→ **TASK DIRECTIONS**
Starting with the line that has "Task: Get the", retype each line down to the end of the entries below, without leaving any out or adding any.

→ **EXERCISE DATA**

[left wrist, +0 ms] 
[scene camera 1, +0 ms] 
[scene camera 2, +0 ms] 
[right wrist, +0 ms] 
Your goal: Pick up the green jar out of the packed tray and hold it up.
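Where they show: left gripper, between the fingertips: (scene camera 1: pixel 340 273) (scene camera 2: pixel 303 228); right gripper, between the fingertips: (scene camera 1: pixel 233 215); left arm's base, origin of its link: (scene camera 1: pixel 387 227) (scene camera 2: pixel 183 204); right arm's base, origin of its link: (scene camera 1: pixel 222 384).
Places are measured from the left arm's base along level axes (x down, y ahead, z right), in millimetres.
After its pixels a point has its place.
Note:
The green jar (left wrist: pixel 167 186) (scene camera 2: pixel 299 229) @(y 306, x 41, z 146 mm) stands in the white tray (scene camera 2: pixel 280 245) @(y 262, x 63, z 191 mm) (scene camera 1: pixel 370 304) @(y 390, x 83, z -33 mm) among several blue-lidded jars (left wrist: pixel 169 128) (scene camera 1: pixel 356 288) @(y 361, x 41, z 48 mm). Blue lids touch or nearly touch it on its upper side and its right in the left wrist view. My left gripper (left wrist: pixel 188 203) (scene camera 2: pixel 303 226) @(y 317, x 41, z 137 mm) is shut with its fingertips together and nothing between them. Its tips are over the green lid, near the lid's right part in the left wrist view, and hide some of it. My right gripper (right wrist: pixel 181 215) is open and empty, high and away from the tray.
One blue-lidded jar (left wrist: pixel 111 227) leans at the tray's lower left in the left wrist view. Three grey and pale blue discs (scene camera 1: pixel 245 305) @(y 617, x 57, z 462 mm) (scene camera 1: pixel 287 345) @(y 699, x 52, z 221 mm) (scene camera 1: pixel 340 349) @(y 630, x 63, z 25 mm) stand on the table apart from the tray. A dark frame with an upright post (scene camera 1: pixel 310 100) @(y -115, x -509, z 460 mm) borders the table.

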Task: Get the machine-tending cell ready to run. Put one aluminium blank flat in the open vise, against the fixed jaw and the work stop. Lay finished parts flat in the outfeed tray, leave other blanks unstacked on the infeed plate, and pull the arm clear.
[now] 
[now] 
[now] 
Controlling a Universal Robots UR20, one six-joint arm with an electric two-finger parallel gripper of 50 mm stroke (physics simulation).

→ **SOLUTION TO THIS PROBLEM**
Task: Get the machine-tending cell ready to run. Put one aluminium blank flat in the open vise, against the fixed jaw and the work stop. Lay finished parts flat in the outfeed tray, leave other blanks unstacked on the infeed plate, and pull the arm clear.
[now] 
[now] 
[now] 
Controlling a Universal Robots UR20, one six-joint arm with an electric two-finger parallel gripper of 50 mm stroke (physics simulation).

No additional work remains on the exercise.